One way to gain access to data that may not normally be accessible is to find ways around the existing security technologies. One way to do this is to get on the inside and connect up a system that would allow you to transfer data out of an organization. This can be very easy with a USB drive, and attackers use USB connections constantly to be able to gather information and circumvent existing security controls.
This type of attack may be required if a particular area of a network isn’t connected to the internet. It may be air gapped, and there may be no direct connection to be able to communicate with it. But if you can somehow plug in an infected USB drive, you may be able to infect the system and then have it communicate out to the attacker.
As we mentioned in an earlier video, you may have a USB device that looks just like a flash drive, but in reality, it looks and acts as if it’s a keyboard. So the instant you plug it in, it will start typing on your computer as if it was a person on a keyboard. This is effectively a hacker that’s on a chip inside of this USB-connected device, and it makes it very easy for the attacker to gain access to your systems. And of course, the storage capabilities of these flash drives are getting much larger, while the flash drives and devices continue to get smaller. This makes it very easy to plug in, transfer a bunch of data, disconnect, and then hide that data as you walk outside the building and exfiltrate everything that may have been on the inside.
Cloud-based applications have brought an entirely new set of attack vectors to consider. Very often, these applications are publicly-facing, so it’s not only important that the application is secure, but the entire configuration of that application. For example, if you’re putting data in the cloud, you want to be sure that data is protected from prying eyes.
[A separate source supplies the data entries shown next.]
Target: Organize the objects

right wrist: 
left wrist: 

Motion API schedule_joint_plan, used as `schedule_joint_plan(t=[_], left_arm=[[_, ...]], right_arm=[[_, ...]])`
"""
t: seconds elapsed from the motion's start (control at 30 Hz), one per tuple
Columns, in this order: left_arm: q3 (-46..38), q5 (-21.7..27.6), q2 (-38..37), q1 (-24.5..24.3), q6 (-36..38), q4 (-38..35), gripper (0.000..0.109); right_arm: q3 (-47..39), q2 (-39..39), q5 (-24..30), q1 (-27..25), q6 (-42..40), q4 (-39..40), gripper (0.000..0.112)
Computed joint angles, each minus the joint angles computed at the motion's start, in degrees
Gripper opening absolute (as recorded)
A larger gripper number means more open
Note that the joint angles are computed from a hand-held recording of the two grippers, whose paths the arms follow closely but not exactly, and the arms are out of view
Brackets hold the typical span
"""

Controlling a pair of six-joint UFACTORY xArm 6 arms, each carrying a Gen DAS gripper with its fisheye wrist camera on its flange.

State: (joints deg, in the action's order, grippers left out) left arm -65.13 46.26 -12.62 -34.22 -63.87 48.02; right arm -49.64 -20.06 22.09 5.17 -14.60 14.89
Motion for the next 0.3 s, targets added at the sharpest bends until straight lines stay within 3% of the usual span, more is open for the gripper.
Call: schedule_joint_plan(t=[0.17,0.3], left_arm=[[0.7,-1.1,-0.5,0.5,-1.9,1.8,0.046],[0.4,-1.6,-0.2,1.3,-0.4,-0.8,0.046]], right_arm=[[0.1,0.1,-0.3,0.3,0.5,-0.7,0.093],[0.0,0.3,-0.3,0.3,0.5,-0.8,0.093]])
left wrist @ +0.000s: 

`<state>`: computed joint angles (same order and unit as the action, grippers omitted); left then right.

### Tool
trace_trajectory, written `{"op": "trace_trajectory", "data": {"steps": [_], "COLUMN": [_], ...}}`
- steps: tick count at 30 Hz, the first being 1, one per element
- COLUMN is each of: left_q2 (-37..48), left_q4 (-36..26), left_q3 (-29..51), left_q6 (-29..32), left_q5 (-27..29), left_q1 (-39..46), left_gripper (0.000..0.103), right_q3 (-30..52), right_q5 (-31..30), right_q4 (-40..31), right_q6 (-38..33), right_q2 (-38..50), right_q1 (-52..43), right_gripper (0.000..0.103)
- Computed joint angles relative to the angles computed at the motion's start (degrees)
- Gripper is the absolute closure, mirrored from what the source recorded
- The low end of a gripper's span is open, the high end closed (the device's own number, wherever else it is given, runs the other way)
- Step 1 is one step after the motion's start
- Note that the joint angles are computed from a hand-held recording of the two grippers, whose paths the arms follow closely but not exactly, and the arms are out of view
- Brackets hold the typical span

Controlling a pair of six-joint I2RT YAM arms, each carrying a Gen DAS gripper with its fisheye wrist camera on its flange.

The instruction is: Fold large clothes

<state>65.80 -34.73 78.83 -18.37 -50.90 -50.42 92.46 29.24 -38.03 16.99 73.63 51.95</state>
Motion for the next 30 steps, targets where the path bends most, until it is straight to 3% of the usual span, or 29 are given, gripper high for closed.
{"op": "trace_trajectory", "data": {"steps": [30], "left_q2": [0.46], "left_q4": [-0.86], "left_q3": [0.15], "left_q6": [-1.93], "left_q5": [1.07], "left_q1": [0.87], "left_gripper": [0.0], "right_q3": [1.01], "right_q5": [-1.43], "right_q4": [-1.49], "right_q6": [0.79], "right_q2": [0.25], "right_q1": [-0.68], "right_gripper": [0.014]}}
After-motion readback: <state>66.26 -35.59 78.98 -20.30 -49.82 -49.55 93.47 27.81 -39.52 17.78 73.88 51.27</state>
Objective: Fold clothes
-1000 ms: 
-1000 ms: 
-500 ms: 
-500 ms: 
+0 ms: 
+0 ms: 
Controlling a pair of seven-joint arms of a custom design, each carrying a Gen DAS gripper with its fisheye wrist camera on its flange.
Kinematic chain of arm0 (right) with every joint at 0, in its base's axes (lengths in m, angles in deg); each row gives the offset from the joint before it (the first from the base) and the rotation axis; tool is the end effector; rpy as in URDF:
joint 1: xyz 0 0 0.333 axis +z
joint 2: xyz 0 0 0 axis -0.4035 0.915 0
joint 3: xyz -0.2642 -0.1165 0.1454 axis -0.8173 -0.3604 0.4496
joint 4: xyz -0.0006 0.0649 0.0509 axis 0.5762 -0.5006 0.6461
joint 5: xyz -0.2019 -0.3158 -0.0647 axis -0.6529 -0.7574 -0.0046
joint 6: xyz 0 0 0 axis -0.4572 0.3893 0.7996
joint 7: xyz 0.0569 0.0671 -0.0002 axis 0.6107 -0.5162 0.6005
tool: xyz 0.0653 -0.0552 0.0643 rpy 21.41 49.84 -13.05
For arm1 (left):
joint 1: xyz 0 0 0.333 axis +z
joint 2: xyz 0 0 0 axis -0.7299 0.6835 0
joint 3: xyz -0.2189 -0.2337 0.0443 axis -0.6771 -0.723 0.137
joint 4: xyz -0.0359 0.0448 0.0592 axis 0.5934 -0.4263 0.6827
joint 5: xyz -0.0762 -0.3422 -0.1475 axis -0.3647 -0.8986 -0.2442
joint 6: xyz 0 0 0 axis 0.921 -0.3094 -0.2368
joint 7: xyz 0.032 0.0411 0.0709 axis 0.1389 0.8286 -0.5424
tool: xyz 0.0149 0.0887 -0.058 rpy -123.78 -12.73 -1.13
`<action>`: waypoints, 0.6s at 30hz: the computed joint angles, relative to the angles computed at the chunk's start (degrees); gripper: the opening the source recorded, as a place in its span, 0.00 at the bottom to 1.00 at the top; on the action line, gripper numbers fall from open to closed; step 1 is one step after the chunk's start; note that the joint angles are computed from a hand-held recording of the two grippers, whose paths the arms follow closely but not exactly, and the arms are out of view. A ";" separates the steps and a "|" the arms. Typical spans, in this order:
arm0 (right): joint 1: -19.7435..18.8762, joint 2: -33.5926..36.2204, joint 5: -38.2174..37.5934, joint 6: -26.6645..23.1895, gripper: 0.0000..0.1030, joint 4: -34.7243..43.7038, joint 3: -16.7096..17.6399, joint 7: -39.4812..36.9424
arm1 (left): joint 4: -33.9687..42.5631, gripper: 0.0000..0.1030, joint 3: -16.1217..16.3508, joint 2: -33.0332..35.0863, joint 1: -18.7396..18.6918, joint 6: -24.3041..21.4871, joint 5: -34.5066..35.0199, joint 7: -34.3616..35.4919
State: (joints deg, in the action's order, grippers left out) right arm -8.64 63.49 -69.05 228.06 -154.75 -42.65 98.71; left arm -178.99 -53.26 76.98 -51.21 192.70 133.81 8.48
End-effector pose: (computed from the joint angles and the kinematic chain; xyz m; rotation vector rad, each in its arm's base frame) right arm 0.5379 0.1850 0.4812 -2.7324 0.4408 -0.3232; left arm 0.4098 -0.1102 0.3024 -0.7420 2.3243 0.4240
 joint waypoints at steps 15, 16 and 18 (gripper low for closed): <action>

The application should be the only thing gaining access to that data, but unfortunately, misconfigurations can be made, and certain areas of data may be opened up for anyone to be able to see.
Attackers are usually very good at brute forcing access to these publicly-facing applications, but they might also use phishing techniques to have users send them their own usernames and passwords. Attackers might also have you waste resources by increasing the load on a particular cloud-based service and requiring additional instances of that application to be created. This may not allow the attacker access to your data, but it would certainly cost resources and money. And because these applications are public-facing, it’s important that you plan for any denial-of-service. Anyone would be able to access that device from the outside, so you want to be sure you have all of the security tools in place to mitigate or prevent any type of denial-of-service attack.